Screentakes

Character and Theme-focused Screenplay Analysis

Footnotes

Definition of a Story

Posted by Jennine Lanouette on Tuesday, February 26th, 2013

Let me explain what I mean when I use the word “story.” The ultimate test, as I see it, of whether or not a given chronicle of events constitutes a story is if there is an A to B progression from its beginning to its end. In other words, to feel we have been told a story we need to have a sense that we’ve ended up somewhere different from where we started. That different place can be the triumph over an enemy, the solving of a mystery, the inner transformation of the main character or any number of other such possibilities. But it gives the viewer a sense of purpose in the story, by achieving mastery in conflict, by bringing hidden information to light or by being emotionally and psychologically transformed.

To illustrate, if I asked you to tell me about your average day, you would give me a chronicle of events that describes your day. I would then have a static, but perhaps useful, picture of what your life is like. This is going from A to A. But if I asked you to tell me about the highpoint of your day, you would probably pick a moment in which you accomplished something or learned something or experienced a change of some kind. Then, to help me fully understand its significance to you, in the telling of it you would also give me the events leading up for context and an event or two following for aftermath and I would come away with that satisfying feeling of having heard an interesting story.
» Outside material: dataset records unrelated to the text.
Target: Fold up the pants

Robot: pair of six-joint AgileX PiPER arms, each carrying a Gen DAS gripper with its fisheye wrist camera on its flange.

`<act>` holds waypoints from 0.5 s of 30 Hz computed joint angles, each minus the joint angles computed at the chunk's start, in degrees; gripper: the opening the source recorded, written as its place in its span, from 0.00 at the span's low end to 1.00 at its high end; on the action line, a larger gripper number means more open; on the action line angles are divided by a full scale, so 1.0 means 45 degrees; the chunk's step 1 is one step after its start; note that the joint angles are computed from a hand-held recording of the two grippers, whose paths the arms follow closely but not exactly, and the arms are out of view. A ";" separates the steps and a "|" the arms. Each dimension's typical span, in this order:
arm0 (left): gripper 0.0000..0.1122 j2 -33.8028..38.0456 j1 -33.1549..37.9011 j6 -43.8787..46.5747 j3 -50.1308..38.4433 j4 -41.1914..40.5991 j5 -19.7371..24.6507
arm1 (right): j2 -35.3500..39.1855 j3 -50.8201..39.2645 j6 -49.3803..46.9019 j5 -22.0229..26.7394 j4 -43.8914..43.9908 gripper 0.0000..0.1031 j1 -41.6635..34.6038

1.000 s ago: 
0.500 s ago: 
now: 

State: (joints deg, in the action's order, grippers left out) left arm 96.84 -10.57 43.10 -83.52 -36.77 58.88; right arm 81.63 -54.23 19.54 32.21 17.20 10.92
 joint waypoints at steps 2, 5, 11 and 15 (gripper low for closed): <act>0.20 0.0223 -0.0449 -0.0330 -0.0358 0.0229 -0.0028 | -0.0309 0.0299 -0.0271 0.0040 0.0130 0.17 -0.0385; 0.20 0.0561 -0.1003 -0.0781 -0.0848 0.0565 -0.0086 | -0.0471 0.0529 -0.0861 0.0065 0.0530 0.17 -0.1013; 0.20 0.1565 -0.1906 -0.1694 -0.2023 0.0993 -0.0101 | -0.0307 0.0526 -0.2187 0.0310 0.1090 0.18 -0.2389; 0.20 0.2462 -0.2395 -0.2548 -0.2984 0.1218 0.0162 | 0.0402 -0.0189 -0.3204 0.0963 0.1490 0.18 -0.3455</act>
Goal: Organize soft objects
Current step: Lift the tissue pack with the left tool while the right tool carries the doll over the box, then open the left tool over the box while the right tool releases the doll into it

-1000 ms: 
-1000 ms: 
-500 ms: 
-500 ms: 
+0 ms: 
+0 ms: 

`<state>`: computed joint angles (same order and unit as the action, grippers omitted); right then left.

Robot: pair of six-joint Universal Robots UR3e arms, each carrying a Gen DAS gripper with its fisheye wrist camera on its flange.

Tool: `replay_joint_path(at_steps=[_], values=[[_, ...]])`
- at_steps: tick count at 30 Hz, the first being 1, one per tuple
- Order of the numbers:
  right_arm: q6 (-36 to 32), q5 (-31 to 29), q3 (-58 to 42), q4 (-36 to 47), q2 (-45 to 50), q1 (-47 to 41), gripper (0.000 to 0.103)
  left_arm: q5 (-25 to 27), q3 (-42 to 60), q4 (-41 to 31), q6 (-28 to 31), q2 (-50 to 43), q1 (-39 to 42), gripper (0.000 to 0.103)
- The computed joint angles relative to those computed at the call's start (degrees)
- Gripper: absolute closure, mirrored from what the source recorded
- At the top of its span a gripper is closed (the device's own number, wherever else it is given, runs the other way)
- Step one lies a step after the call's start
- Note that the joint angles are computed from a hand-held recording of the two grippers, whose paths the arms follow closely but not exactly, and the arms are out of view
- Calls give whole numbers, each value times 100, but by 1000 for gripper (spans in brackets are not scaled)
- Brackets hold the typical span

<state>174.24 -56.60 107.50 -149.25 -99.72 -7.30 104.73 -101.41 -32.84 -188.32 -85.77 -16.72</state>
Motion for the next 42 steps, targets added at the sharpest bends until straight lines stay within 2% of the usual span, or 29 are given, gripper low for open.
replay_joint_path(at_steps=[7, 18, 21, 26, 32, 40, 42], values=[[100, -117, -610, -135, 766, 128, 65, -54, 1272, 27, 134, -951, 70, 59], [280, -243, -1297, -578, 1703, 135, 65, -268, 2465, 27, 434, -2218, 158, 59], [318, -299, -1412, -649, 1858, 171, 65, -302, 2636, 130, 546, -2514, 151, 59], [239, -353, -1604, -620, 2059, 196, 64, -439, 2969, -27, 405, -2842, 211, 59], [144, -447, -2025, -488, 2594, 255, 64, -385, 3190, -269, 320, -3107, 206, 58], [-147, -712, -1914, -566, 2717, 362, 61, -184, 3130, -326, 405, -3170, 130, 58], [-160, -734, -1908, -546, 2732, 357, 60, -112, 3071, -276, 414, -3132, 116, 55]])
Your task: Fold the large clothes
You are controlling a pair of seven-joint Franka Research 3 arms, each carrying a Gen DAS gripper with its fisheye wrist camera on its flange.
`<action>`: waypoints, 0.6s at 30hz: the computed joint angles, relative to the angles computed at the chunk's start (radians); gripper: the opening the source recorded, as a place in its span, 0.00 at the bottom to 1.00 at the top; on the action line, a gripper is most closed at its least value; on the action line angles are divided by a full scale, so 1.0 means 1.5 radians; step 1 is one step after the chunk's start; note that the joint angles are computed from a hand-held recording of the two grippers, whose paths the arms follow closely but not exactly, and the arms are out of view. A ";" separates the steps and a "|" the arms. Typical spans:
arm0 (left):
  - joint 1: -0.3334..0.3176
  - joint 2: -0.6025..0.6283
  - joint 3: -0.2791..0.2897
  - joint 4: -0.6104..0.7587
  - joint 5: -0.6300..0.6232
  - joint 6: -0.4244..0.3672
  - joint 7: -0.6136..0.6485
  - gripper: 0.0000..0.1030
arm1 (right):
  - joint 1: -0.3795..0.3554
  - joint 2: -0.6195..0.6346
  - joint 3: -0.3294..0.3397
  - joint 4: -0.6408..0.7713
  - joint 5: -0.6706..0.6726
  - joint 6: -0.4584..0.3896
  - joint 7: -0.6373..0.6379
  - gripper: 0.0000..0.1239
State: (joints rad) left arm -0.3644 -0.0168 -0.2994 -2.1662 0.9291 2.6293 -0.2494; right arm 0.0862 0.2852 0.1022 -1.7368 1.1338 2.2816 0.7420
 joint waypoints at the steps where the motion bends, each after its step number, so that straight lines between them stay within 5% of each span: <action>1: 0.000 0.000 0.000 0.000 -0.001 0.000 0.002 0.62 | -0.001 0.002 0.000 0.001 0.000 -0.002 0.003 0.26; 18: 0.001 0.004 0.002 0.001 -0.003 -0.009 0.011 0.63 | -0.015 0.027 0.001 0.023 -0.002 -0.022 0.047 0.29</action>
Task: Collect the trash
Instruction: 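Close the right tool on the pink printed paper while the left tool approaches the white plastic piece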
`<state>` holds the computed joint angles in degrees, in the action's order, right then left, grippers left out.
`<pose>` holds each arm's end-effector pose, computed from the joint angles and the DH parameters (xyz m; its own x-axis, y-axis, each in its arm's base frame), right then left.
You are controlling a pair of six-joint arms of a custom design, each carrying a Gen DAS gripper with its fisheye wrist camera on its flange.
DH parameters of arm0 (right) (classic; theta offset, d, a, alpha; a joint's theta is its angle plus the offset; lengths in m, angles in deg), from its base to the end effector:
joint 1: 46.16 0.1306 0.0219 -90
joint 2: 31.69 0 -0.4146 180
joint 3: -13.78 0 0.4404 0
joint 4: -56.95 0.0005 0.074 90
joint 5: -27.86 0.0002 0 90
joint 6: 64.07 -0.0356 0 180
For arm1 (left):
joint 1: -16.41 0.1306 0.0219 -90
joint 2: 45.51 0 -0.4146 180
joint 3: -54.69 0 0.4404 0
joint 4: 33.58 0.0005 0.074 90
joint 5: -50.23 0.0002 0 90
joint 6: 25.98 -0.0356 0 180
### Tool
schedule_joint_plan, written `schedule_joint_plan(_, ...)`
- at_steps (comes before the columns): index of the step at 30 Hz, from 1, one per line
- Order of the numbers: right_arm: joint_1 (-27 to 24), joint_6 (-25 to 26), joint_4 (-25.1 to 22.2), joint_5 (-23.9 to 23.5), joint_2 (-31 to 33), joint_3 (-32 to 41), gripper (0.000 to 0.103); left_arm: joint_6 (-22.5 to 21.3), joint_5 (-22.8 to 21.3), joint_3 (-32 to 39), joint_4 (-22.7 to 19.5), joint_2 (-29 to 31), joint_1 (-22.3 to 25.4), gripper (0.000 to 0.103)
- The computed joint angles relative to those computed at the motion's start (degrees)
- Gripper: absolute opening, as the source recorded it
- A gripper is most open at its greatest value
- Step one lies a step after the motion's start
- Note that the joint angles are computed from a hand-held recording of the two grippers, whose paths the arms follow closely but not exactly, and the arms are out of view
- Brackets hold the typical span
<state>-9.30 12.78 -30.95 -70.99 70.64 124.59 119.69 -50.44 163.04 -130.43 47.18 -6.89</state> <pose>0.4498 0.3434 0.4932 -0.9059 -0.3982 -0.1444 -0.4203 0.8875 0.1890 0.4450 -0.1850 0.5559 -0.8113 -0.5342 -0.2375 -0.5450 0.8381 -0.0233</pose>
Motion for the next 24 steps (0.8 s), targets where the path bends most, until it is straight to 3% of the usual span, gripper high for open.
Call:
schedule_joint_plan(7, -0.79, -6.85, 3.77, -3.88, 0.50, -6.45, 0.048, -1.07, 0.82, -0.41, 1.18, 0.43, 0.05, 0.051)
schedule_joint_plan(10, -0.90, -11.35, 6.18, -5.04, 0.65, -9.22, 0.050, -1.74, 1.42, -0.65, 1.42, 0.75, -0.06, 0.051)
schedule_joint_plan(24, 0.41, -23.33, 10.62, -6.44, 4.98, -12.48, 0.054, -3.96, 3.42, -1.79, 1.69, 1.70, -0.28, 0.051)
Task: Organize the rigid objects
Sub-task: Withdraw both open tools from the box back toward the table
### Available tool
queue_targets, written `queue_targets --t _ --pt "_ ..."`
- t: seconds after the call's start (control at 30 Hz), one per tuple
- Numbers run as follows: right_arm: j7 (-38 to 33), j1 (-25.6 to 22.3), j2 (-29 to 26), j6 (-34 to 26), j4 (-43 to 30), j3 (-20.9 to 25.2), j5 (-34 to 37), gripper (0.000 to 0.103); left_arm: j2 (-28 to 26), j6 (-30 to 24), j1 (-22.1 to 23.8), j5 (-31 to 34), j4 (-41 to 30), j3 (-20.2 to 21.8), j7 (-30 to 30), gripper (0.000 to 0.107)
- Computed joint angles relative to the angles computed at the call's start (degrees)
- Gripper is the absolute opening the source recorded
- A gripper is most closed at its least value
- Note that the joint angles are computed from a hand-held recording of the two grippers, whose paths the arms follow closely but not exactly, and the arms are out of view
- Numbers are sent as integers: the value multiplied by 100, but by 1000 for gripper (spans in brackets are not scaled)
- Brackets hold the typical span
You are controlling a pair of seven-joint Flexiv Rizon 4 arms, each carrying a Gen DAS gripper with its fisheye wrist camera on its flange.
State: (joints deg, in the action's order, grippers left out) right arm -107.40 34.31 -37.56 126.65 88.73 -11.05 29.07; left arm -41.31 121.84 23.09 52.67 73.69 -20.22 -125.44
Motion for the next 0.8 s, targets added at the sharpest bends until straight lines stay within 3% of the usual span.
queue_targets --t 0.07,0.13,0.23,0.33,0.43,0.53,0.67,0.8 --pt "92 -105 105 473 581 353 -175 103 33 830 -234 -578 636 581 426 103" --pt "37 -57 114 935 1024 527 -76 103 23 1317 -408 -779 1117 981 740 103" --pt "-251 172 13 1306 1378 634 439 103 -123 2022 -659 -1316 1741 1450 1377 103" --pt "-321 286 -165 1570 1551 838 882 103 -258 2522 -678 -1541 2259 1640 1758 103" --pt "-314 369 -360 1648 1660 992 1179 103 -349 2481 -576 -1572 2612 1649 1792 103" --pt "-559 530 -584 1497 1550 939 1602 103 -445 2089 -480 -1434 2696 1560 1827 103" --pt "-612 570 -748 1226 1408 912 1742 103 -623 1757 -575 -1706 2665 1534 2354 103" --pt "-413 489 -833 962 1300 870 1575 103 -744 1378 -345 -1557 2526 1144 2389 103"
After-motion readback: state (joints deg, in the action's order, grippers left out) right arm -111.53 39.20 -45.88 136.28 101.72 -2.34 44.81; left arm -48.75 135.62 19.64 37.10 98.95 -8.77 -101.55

Thus, I am not dismissing out of hand any film that goes from A to A. I am only making the distinction that such a film is not telling a story. It is simply describing A. If this is your intention, for example, if you want to present a rumination on the unchanging nature of human behavior or give an unvarnished exposure of a corrupt or tragic situation, that can be a valid purpose. And, in the process, your audience can learn something important about the static situation you have described. But if it is your intention to tell a story, you have to get to B.

By the way, let me just add that, in film as in life, getting to B doesn’t have to be a 180 degree flip, particularly in the arena of character. It’s not that we have to see a major redemption happen. Sometimes I feel like all these I’ve-seen-the-folly-of-my-ways happy endings that get shoved at us have given character transformation a bad name. So young writers get the idea that to be avant garde they have to underplay the change aspect of their ending. I’ve had students ask me questions like, “What if you go from A to A prime?” In response to which I momentarily become a math teacher. “Now, let’s remember back to eighth grade algebra. What is A to A prime mathematically? It’s the same thing as A to B!” Even if the character has only a teeny, weeny little insight, we are still ending up somewhere different from where we started.